Data entries
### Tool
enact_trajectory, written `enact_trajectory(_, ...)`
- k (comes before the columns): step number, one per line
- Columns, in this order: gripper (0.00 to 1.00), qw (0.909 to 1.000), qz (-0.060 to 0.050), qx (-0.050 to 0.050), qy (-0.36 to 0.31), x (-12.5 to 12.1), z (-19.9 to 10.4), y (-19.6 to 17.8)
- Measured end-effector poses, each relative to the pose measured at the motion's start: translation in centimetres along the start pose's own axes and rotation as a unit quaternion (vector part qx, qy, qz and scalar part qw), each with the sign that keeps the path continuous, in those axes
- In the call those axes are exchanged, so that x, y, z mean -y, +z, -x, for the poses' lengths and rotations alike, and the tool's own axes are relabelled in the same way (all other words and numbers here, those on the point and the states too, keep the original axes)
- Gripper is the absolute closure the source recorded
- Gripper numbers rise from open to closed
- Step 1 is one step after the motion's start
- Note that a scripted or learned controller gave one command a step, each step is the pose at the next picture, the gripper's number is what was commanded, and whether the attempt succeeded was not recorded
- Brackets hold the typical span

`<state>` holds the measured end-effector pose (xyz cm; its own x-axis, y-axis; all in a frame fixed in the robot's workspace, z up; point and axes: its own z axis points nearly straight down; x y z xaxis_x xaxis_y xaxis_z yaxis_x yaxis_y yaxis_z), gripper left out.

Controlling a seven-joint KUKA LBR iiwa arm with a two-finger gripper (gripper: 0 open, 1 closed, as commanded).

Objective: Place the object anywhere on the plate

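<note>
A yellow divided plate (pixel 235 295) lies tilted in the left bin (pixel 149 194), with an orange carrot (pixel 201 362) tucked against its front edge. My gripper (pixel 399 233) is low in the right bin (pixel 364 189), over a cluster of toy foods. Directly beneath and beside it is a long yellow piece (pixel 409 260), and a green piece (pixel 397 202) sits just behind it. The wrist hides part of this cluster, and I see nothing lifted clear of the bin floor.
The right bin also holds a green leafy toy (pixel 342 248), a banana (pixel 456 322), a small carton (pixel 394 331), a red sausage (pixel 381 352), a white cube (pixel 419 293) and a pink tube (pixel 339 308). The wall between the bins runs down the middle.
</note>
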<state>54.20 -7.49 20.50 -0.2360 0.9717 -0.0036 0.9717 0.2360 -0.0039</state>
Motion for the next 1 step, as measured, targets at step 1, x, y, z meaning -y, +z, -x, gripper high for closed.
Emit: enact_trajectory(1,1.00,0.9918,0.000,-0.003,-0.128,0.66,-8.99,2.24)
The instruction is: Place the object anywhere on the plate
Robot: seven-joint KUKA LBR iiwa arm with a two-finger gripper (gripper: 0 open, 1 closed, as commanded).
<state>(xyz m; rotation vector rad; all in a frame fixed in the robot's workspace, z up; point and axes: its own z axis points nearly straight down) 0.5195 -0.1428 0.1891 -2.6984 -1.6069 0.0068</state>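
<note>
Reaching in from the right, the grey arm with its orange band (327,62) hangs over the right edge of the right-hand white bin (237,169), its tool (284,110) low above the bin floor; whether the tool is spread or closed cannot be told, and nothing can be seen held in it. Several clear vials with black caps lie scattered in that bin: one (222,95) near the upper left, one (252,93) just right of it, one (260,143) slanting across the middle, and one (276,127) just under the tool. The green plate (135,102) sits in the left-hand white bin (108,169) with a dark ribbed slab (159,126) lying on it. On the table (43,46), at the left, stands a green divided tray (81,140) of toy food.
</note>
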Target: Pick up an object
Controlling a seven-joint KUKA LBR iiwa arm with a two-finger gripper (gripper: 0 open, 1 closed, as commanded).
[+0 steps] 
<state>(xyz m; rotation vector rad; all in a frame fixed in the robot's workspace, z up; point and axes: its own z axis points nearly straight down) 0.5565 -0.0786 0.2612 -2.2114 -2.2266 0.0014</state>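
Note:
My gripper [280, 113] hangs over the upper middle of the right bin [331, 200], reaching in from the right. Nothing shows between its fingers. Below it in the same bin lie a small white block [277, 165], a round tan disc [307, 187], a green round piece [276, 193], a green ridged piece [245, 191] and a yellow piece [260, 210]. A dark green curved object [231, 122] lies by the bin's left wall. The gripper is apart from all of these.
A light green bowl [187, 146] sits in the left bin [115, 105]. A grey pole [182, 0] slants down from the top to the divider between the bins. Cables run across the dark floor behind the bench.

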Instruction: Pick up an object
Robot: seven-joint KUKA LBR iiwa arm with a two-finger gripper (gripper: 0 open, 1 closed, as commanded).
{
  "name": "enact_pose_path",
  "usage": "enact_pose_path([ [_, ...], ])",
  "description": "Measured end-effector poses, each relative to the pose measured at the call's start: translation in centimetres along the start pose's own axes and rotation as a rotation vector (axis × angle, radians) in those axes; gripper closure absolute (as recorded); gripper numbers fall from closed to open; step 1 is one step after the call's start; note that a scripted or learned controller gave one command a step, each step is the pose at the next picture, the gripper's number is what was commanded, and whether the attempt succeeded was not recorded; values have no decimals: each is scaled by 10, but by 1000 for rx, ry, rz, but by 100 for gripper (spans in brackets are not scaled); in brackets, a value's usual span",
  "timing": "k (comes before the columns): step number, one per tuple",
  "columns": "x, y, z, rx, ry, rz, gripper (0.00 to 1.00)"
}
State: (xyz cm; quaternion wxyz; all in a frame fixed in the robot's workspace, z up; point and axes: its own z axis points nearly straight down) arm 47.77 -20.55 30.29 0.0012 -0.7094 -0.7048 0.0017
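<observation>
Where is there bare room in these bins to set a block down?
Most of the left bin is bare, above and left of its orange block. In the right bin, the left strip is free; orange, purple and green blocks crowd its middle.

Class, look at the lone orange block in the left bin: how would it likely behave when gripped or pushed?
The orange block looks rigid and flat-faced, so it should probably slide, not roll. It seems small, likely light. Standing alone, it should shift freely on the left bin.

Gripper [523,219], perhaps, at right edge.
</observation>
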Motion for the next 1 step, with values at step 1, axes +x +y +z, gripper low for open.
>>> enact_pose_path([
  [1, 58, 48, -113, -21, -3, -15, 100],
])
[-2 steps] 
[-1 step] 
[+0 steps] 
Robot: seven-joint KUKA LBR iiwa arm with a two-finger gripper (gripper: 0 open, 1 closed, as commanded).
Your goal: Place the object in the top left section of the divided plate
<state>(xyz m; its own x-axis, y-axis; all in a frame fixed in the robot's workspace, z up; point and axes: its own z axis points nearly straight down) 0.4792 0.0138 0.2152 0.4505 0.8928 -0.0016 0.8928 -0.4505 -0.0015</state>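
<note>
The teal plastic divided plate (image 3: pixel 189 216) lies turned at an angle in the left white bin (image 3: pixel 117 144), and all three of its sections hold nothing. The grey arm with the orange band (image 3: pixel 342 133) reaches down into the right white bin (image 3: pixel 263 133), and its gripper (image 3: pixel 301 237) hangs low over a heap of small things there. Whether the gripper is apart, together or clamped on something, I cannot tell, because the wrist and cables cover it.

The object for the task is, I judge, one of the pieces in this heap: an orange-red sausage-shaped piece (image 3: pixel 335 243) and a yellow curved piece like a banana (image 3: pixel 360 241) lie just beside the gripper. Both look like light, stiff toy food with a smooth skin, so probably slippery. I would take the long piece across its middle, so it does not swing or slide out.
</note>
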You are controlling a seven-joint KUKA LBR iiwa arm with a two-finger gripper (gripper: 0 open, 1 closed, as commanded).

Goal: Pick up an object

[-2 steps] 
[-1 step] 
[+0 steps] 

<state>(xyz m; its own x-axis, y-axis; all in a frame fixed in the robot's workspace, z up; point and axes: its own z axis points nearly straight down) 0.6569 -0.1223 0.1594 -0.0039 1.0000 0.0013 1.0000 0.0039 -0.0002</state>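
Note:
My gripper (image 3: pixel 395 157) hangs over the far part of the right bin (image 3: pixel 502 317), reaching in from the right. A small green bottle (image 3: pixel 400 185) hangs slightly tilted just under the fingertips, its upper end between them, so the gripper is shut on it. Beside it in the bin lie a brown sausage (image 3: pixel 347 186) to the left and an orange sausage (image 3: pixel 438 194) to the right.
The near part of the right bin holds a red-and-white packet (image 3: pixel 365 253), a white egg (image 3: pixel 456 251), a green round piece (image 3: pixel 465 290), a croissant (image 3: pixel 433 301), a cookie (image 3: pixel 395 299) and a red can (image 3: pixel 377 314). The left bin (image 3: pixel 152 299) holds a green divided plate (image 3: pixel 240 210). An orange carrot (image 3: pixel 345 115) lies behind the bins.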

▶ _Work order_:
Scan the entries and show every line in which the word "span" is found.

▶ _Final answer_:
- Brackets hold the typical span
  "description": "Measured end-effector poses, each relative to the pose measured at the call's start: translation in centimetres along the start pose's own axes and rotation as a rotation vector (axis × angle, radians) in those axes; gripper closure absolute (as recorded); gripper numbers fall from closed to open; step 1 is one step after the call's start; note that a scripted or learned controller gave one command a step, each step is the pose at the next picture, the gripper's number is what was commanded, and whether the attempt succeeded was not recorded; values have no decimals: each is scaled by 10, but by 1000 for rx, ry, rz, but by 100 for gripper (spans in brackets are not scaled); in brackets, a value's usual span",

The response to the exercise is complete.